The planner’s report on the application claimed that the development would provide a major improvement to communications in Shannon.
“The applicant has stated that the proposed mast will provide indoor wireless broadband coverage to the southern area of Shannon and the surrounding residential and retail areas. The applicant has submitted a coverage map indicating the areas in which the 2MB indoor broadband coverage will serve. I consider that the proposed mast will make a contribution to the provision of telecommunication services in the area.”
The report also stated that opportunities for co-location have already been maximised. “The applicant has stated that opportunity for co-location has been examined. In this regard, existing masts at Shannon Garda Station and SkyCourt Shopping Centre were examined.

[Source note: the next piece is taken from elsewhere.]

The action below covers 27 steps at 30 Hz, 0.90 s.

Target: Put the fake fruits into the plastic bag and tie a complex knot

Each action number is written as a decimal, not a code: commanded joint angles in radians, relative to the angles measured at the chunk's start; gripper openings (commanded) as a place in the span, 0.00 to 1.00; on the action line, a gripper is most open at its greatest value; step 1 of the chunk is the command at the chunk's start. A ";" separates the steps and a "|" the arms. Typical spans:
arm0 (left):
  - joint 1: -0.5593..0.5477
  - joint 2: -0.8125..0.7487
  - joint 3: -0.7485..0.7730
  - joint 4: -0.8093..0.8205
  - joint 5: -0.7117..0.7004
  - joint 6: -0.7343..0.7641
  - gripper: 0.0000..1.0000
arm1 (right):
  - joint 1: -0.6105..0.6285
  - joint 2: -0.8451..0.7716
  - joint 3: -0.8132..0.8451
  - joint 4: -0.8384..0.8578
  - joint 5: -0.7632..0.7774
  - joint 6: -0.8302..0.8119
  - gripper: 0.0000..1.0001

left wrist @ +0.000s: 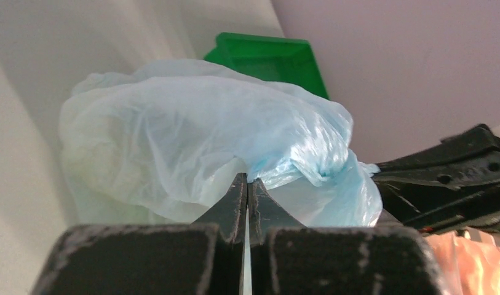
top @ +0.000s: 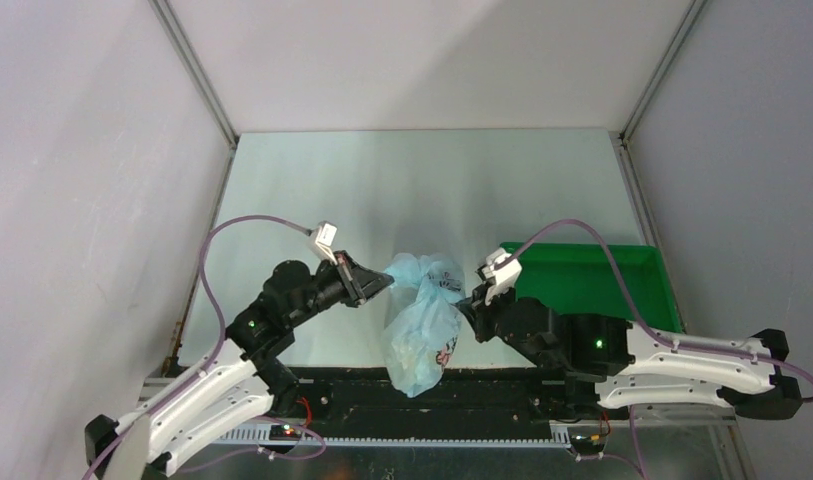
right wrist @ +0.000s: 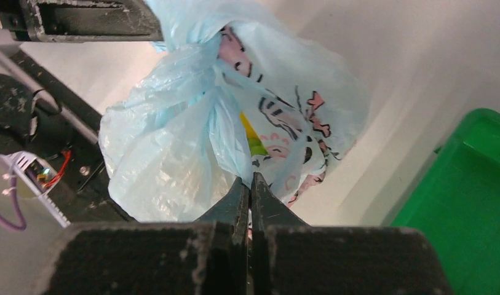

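The light-blue plastic bag [top: 422, 325] hangs bunched between my two grippers near the table's front edge. Its neck is twisted into a gathered strand [right wrist: 198, 61], and the pink-and-dark print [right wrist: 296, 123] faces the right wrist camera. A yellow and green patch of the fake fruits [right wrist: 252, 140] shows through the film; the rest of them is hidden. My left gripper [top: 387, 283] is shut on the bag's upper left film [left wrist: 204, 135]. My right gripper [top: 466, 305] is shut on a thin strand of the bag [right wrist: 232, 147] at its right side.
A rigid green tray [top: 592, 285] lies at the right, just behind the right arm, and appears again as the tray [left wrist: 265, 58] and the tray [right wrist: 475, 203]. The arms' black base rail [top: 422, 400] runs under the bag. White walls close in both sides.
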 commanded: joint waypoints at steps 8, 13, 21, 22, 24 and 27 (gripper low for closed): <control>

However, both were found not to be suitable. The applicant also examined the potential of locating the mast at Wolfe Tones GAA pitch. However, the report, which accompanies the subject application, states, “The GAA pitch is 75 metres from St Connaire’s National School. Locations near schools are only considered by Meteor as a last resort and so St Senan’s RFC is the preferred option as it is located away from all local schools.”
It also stated that the development would not have a negative impact on the residential amenities of the area. “The department guidelines Telecommunciation Antennae and Support Structures Guidelines (Telecommunication Antennae and Support Structures Guidelines for Planning Authorities) quotes the International Commission on Non-Ionising Radiation Protection, which has stated that there is no substantive evidence that adverse health effects, including cancer, can occur in people exposed to levels of non-ionising radiation at or below International Radiation Protection Association 1988 Guidelines. Having regard to the Department of the Environment guidelines, I do not consider that the proposed development will impact on the residential amenities, in particular, having regard to the health concerns raised by the objectors.”
It was also claimed that local visual amenities would not be damaged. “From a visual amenities perspective, I consider the proposed development acceptable. It will be partially screened from view by reason of the existing trees in the vicinity. The monopole and associated substation and palisade fencing shall be green in colour.”
Gleann an Óir Residents’ Association had objected to the mast and Town Councillor Michael Fleming lives in the estate. He wasn’t pleased with the county council’s decision.
“It’s very, very disappointing. The place is just not suitable for it and I don’t know how the planners think that it is. None of the objections must have been looked at. As I’ve said before, land beside it is zoned for 1,000 houses but it still got planning permission.”
Mr Fleming said he was still unsure if there would be an appeal made to An Bord Pleanála.